Your task: Print the data in full, exactly as it reads.

Dataset records:
═══

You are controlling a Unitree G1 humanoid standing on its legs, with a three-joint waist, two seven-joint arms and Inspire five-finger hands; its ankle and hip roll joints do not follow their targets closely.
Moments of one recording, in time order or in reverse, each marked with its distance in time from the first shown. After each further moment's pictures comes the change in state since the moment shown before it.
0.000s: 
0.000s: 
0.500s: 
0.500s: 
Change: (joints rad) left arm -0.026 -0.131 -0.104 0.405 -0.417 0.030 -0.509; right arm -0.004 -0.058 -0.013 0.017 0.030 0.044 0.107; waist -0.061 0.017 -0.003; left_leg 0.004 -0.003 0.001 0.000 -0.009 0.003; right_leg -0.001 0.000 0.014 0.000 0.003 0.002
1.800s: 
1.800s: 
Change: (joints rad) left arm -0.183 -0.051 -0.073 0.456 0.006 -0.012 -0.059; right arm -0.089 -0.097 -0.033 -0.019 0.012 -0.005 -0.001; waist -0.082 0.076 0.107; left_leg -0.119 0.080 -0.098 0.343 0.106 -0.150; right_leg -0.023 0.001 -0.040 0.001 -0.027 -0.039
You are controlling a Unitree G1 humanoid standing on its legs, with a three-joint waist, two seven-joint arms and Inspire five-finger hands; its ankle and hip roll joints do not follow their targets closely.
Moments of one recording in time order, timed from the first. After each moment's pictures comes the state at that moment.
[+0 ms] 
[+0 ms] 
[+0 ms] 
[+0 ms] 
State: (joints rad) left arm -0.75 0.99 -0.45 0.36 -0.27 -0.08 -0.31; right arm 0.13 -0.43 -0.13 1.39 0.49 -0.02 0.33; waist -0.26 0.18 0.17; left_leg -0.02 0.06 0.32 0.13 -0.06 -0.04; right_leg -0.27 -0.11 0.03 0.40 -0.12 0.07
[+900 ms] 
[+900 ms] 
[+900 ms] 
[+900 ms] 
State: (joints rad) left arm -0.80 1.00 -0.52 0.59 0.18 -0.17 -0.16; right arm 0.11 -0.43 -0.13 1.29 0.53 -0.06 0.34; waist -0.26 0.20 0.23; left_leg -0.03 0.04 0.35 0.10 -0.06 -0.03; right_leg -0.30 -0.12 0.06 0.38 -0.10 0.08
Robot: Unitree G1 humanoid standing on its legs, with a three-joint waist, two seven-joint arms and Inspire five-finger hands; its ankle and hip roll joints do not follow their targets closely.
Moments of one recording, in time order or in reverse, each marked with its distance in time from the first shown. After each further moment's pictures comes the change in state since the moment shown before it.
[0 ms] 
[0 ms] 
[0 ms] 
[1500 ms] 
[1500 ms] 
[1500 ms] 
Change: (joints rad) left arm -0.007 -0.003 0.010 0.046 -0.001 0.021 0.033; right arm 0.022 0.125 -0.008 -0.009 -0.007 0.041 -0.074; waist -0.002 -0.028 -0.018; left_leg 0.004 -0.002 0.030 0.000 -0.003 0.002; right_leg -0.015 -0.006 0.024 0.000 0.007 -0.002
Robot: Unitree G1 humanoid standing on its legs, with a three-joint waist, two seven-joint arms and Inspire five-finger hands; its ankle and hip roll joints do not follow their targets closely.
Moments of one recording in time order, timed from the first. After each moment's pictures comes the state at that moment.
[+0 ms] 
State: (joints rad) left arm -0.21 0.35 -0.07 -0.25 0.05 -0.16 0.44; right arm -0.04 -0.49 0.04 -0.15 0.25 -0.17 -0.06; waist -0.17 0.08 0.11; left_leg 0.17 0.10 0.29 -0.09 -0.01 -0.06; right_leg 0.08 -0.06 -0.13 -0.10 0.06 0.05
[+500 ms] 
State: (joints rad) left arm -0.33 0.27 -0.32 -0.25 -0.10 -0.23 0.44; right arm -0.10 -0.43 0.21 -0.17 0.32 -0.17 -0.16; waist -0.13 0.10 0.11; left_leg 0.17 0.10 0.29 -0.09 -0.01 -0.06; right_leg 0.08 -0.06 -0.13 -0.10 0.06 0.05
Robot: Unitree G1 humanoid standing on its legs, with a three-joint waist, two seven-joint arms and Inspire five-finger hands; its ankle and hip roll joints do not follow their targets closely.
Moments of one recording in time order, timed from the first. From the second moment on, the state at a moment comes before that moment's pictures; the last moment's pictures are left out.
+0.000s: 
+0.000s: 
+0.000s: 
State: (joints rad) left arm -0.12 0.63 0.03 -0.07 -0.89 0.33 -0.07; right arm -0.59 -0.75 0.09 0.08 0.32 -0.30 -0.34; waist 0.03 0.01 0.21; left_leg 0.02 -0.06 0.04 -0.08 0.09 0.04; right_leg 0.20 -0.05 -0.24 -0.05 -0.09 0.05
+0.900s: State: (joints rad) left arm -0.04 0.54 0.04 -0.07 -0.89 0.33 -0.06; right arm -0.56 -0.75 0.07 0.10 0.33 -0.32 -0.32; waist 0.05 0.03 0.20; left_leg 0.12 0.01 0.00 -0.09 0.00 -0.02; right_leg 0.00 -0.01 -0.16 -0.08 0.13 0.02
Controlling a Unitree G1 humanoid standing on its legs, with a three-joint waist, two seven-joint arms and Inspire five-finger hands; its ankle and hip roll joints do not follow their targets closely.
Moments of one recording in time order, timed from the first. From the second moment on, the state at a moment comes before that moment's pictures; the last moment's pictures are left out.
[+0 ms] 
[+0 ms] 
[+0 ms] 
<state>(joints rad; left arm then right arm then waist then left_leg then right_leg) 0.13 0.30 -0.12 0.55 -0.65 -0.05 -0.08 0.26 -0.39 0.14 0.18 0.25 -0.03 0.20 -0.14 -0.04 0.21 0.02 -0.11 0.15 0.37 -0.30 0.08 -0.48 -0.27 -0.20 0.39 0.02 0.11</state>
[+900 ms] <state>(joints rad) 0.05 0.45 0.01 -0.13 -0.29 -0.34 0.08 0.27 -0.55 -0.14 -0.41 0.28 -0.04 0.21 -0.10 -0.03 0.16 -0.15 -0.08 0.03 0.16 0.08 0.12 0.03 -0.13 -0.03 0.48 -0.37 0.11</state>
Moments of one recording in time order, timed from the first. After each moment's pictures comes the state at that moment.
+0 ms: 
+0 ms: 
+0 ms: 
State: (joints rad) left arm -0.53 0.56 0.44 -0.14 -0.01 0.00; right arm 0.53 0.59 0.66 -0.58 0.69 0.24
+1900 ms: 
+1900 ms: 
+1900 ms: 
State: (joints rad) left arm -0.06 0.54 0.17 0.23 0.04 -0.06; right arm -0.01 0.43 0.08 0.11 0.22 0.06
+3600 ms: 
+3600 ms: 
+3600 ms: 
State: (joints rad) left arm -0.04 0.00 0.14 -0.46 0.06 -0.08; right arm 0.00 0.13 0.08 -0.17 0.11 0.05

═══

Exercise output:
You are controlling a Unitree G1 humanoid standing on its legs, with a three-joint waist, two seven-joint arms and Inspire five-finger hands; its ankle and hip roll joints do not follow their targets closely.
Moments of one recording, in time order or in reverse, each marked with its distance in time from the first shown. After each further moment's pictures comes the change in state since the moment shown before it.
0.000s: 
0.000s: 
0.500s: 
0.500s: 
Change: (joints rad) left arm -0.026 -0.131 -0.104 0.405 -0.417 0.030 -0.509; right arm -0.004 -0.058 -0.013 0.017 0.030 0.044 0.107; waist -0.061 0.017 -0.003; left_leg 0.004 -0.003 0.001 0.000 -0.009 0.003; right_leg -0.001 0.000 0.014 0.000 0.003 0.002
1.800s: 
1.800s: 
Change: (joints rad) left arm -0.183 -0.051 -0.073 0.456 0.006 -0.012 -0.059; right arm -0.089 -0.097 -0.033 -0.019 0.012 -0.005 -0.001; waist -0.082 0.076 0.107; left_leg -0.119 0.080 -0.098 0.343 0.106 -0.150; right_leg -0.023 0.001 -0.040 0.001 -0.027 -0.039
You are controlling a Unitree G1 humanoid standing on its legs, with a three-joint waist, two seven-joint arms and Inspire five-finger hands; its ankle and hip roll joints do not follow their targets closely.
Moments of one recording in time order, timed from the first. After each moment's pictures comes the state at that moment.
[+0 ms] 
[+0 ms] 
[+0 ms] 
[+0 ms] 
State: (joints rad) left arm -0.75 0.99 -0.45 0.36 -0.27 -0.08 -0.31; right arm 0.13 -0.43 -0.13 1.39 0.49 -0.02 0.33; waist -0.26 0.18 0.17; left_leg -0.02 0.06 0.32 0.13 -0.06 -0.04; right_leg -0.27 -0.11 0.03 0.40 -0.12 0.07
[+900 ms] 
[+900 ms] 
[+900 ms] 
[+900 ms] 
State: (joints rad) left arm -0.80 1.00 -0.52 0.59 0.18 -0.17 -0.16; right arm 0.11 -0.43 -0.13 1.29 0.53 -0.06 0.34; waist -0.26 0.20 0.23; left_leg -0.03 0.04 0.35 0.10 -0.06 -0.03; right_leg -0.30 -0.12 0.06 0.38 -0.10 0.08
Robot: Unitree G1 humanoid standing on its legs, with a three-joint waist, two seven-joint arms and Inspire five-finger hands; its ankle and hip roll joints do not follow their targets closely.
Moments of one recording, in time order or in reverse, each marked with its distance in time from the first shown. After each further moment's pictures comes the change in state since the moment shown before it.
[0 ms] 
[0 ms] 
[0 ms] 
[1500 ms] 
[1500 ms] 
[1500 ms] 
Change: (joints rad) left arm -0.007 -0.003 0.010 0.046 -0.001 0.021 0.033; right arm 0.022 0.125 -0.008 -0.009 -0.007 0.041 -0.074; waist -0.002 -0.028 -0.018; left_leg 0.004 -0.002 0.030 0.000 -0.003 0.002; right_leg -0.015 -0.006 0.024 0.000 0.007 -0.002
Robot: Unitree G1 humanoid standing on its legs, with a three-joint waist, two seven-joint arms and Inspire five-finger hands; its ankle and hip roll joints do not follow their targets closely.
Moments of one recording in time order, timed from the first. After each moment's pictures comes the state at that moment.
[+0 ms] 
State: (joints rad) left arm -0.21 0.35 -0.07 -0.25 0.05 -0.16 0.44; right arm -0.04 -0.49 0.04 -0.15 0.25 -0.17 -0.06; waist -0.17 0.08 0.11; left_leg 0.17 0.10 0.29 -0.09 -0.01 -0.06; right_leg 0.08 -0.06 -0.13 -0.10 0.06 0.05
[+500 ms] 
State: (joints rad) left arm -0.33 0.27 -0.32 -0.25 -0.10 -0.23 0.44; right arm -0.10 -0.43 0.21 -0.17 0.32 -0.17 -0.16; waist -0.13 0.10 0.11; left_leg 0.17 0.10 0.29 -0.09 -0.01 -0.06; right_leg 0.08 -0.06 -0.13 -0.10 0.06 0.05
Robot: Unitree G1 humanoid standing on its legs, with a three-joint waist, two seven-joint arms and Inspire five-finger hands; its ankle and hip roll joints do not follow their targets closely.
Moments of one recording in time order, timed from the first. From the second moment on, the state at a moment comes before that moment's pictures; the last moment's pictures are left out.
+0.000s: 
+0.000s: 
+0.000s: 
State: (joints rad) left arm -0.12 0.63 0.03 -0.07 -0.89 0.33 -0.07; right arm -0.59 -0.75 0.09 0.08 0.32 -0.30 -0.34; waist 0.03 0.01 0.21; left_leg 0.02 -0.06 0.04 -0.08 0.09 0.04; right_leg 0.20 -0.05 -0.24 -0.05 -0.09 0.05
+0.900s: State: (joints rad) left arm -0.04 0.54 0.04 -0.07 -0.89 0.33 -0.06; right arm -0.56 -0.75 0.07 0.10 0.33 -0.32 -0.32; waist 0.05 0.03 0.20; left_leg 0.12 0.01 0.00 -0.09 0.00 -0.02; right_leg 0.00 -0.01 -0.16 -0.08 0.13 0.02
Controlling a Unitree G1 humanoid standing on its legs, with a three-joint waist, two seven-joint arms and Inspire five-finger hands; its ankle and hip roll joints do not follow their targets closely.
Moments of one recording in time order, timed from the first. From the second moment on, the state at a moment comes before that moment's pictures; the last moment's pictures are left out.
[+0 ms] 
[+0 ms] 
[+0 ms] 
<state>(joints rad; left arm then right arm then waist then left_leg then right_leg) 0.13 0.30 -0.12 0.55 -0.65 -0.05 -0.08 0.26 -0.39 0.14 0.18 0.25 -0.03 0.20 -0.14 -0.04 0.21 0.02 -0.11 0.15 0.37 -0.30 0.08 -0.48 -0.27 -0.20 0.39 0.02 0.11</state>
[+900 ms] <state>(joints rad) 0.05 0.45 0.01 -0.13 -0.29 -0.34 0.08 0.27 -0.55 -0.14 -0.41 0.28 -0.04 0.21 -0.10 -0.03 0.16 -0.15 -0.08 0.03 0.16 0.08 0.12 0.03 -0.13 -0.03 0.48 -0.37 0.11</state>
Moments of one recording in time order, timed from the first. After each moment's pictures comes the state at that moment.
+0 ms: 
+0 ms: 
+0 ms: 
State: (joints rad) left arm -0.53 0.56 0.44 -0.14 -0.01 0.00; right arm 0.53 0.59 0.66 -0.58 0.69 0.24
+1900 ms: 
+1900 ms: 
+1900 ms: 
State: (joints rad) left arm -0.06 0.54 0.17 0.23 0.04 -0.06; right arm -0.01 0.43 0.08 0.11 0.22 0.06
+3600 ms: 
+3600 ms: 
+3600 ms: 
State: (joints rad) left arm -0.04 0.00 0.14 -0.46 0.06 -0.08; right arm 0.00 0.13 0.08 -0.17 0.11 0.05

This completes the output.